It’s been just over a month since I moved. One month and 2 days to be exact. It’s funny how when you change continents and countries, when you reshape your environment, you have the priceless luxury to redefine yourself as well. Be who you want to be.
When I was thinking about a word to describe the freedom tower in the city the other day, the only word I could think of was: unwavering. That’s how it feels to me. Unwavering in a city that is absolutely crazy, terrifying and exhilarating all at the same time. That’s how I wish I could be in this city, in the midst of it all. But I am still finding my way, still building a new life. I am not even sure who I am right now, or who I’d want to be, how that I fit in or where I belong here.

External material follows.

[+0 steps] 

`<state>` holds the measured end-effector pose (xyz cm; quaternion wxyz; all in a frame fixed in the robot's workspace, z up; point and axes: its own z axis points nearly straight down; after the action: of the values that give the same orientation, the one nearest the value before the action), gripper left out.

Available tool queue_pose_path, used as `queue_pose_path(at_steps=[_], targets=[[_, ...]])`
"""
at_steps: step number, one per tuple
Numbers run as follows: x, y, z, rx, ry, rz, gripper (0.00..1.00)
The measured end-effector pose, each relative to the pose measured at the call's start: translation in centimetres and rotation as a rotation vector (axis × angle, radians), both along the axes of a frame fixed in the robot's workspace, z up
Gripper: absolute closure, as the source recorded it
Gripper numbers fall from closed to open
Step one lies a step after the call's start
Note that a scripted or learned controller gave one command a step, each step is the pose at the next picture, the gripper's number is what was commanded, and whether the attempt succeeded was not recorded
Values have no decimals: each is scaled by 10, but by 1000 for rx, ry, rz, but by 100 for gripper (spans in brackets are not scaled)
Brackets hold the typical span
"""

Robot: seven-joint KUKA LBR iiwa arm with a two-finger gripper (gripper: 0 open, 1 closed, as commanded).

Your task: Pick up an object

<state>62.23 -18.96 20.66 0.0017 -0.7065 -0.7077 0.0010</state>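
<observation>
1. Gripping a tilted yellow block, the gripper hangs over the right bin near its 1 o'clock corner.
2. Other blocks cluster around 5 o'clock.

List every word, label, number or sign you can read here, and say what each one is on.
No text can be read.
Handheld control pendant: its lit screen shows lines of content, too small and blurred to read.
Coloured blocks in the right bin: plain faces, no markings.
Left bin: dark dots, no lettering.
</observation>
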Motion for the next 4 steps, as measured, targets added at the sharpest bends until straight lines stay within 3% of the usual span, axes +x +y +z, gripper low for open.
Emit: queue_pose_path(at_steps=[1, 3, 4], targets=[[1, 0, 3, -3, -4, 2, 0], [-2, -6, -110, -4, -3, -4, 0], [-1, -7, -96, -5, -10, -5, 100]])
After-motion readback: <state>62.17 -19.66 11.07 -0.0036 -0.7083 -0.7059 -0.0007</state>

Daily life here still scares the crap out of me every day.
There are so many thoughts in my head but every time I try to write them down the paper comes out blank and I come up empty. Where have the word gone? They are in my head. Sometimes I want to shout them out afraid that I will crumble under the growing mess they make in my head. I have endless conversations with myself but they are in silence. When I try to speak, I choke.
The beauty of a language that is not your own is learning new words everyday. The beauty of this city is that it offers so much all day, every day. It’s like whirlwind, a tornado 24/7 that never sleeps, never rests. The beauty of NYU is that it has and endless amount of resources and an incredible network and that I am now part of it. That also means I can’t keep up with it all no matter how hard I try. I try to keep up with everything I want to read but it’s just too much. Textbooks, blogs, messages, letters, thoughts on the thought catalog, twitter. I can’t read it all. I also can’t experience it all – every thing, person and second this city throws at me – know it all, be brave all the time, understand all the words of this language that holds the most in the entire world. And I hate that. Because I want it all, be part of it all.
Yet, every day I learn. How to be a New Yorker, how to be alone again, how to deal with completely embarrassing myself in front of a stranger that maybe could have been a new friend and how to be okay with this. I should learn this, because I am sure this wasn’t the last time I made a fool out of myself.
So I learn, I read, I run, I try to quiet the screaming thoughts in my head and the bouncing of my monkey mind. I wander this city, work on projects, experience unexpected nights somewhere in the city and realize that this probably will never happen again and secretly wish it would, drink coffee, go to class, swim 100 laps on a weekly basis, spend time feeling the wind in my hair in Battery Park while watching the water, choke over words I try to write down and be blown away by how I feel like such a tiny drop in a giant ocean. I feel unnerved at times when all I want to feel is dauntless. At the same time, I feel elated too.
I guess the words I am trying to write down but miserably failing at are those that describe that feeling when your heart skips a beat and your breath stops and you feel like your insides are glued together cause you are absolutely petrified and bewildered for what is about to happen. That you are speechless and can’t seem to be able to utter a word yet your head is pounding and overflowing with thoughts. That you are paralyzed for a moment that seems to last an eternity. In plain English: I am freaking out. Big time. Not all the time, but sometimes. There are days on which life seems to be in snowball effect and I have more input than I could’ve ever imagined and then sometimes it just stops and I feel like I am spinning around in circles. How do I do this? Find a way to make all the grand ideas that I have in my head about how I wanted it to be come to life. How do I build my life?
I just have to take some deep breaths. Know that things will work out. After all, it’s only been two weeks since my sister left and I threw myself into my new life here. Only a week since my suitcases have been unpacked. Give it some time – the favorite word for one of the most impatient persons in the world. Lean into the chaos, let my new world unfold. It will. Life is funny that way; when something is meant to be, it keeps finding you. New York kept finding me. My life here will catch up.